WHAT THE EXERCISE ASKS: Retype each entry. Leave every word as it is.

DATASET RECORDS:
:::::
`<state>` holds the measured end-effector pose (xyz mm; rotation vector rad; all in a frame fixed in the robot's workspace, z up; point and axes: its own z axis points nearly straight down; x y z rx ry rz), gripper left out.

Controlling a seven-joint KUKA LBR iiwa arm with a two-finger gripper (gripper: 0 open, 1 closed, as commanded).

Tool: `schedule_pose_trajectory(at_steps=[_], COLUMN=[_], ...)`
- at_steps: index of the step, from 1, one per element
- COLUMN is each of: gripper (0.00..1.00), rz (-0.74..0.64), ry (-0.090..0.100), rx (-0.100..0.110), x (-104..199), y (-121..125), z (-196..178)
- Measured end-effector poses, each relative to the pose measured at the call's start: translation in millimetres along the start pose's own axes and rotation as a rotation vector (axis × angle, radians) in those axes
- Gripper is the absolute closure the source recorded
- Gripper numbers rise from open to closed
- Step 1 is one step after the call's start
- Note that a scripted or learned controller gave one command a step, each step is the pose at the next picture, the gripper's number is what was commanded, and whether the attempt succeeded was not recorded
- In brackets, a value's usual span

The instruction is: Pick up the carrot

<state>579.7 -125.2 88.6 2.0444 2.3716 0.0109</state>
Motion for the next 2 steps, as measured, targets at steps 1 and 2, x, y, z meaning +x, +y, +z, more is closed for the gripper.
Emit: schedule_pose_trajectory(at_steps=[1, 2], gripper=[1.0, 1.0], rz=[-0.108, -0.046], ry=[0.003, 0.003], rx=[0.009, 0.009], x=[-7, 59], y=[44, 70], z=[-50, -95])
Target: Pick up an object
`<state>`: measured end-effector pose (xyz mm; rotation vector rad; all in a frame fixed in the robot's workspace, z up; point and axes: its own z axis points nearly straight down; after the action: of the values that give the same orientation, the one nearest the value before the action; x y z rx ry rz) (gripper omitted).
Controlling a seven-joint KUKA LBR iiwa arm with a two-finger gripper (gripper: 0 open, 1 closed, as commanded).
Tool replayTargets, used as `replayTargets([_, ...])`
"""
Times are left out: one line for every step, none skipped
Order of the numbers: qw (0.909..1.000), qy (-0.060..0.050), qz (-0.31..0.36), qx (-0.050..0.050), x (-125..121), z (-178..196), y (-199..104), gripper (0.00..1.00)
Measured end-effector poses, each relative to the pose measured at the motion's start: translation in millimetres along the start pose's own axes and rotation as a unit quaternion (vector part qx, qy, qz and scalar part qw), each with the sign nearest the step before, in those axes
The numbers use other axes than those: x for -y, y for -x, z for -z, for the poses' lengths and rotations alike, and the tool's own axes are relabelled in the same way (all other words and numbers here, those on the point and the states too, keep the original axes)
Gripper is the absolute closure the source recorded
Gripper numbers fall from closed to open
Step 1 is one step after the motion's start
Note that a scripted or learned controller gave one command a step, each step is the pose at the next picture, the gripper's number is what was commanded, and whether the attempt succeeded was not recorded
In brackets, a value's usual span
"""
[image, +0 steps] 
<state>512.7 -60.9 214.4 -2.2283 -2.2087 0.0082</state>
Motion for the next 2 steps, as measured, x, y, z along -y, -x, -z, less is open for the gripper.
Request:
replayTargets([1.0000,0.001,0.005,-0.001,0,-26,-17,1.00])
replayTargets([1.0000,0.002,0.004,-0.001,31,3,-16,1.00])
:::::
RESPONSE TO THIS TASK:
`<state>` holds the measured end-effector pose (xyz mm; rotation vector rad; all in a frame fixed in the robot's workspace, z up; point and axes: its own z axis points nearly straight down; x y z rx ry rz), gripper left out.

Controlling a seven-joint KUKA LBR iiwa arm with a two-finger gripper (gripper: 0 open, 1 closed, as commanded).

Tool: `schedule_pose_trajectory(at_steps=[_], COLUMN=[_], ...)`
- at_steps: index of the step, from 1, one per element
- COLUMN is each of: gripper (0.00..1.00), rz (-0.74..0.64), ry (-0.090..0.100), rx (-0.100..0.110), x (-104..199), y (-121..125), z (-196..178)
- Measured end-effector poses, each relative to the pose measured at the call's start: translation in millimetres along the start pose's own axes and rotation as a rotation vector (axis × angle, radians) in those axes
- Gripper is the absolute closure the source recorded
- Gripper numbers rise from open to closed
- Step 1 is one step after the call's start
- Note that a scripted or learned controller gave one command a step, each step is the pose at the next picture, the gripper's number is what was commanded, and whether the attempt succeeded was not recorded
- In brackets, a value's usual span

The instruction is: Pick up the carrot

<state>579.7 -125.2 88.6 2.0444 2.3716 0.0109</state>
Motion for the next 2 steps, as measured, targets at steps 1 and 2, x, y, z meaning +x, +y, +z, more is closed for the gripper.
Emit: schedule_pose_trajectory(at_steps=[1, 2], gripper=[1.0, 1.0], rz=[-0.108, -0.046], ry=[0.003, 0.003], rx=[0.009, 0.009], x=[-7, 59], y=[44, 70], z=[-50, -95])
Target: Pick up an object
`<state>`: measured end-effector pose (xyz mm; rotation vector rad; all in a frame fixed in the robot's workspace, z up; point and axes: its own z axis points nearly straight down; after the action: of the values that give the same orientation, the one nearest the value before the action; x y z rx ry rz) (gripper omitted).
Controlling a seven-joint KUKA LBR iiwa arm with a two-finger gripper (gripper: 0 open, 1 closed, as commanded).
Tool replayTargets, used as `replayTargets([_, ...])`
"""
Times are left out: one line for every step, none skipped
Order of the numbers: qw (0.909..1.000), qy (-0.060..0.050), qz (-0.31..0.36), qx (-0.050..0.050), x (-125..121), z (-178..196), y (-199..104), gripper (0.00..1.00)
Measured end-effector poses, each relative to the pose measured at the motion's start: translation in millimetres along the start pose's own axes and rotation as a unit quaternion (vector part qx, qy, qz and scalar part qw), each with the sign nearest the step before, in those axes
The numbers use other axes than those: x for -y, y for -x, z for -z, for the poses' lengths and rotations alike, and the tool's own axes are relabelled in the same way (all other words and numbers here, those on the point and the states too, keep the original axes)
Gripper is the absolute closure the source recorded
Gripper numbers fall from closed to open
Step 1 is one step after the motion's start
Note that a scripted or learned controller gave one command a step, each step is the pose at the next picture, the gripper's number is what was commanded, and whether the attempt succeeded was not recorded
In brackets, a value's usual span
"""
[image, +0 steps] 
<state>512.7 -60.9 214.4 -2.2283 -2.2087 0.0082</state>
Motion for the next 2 steps, as measured, x, y, z along -y, -x, -z, less is open for the gripper.
Request:
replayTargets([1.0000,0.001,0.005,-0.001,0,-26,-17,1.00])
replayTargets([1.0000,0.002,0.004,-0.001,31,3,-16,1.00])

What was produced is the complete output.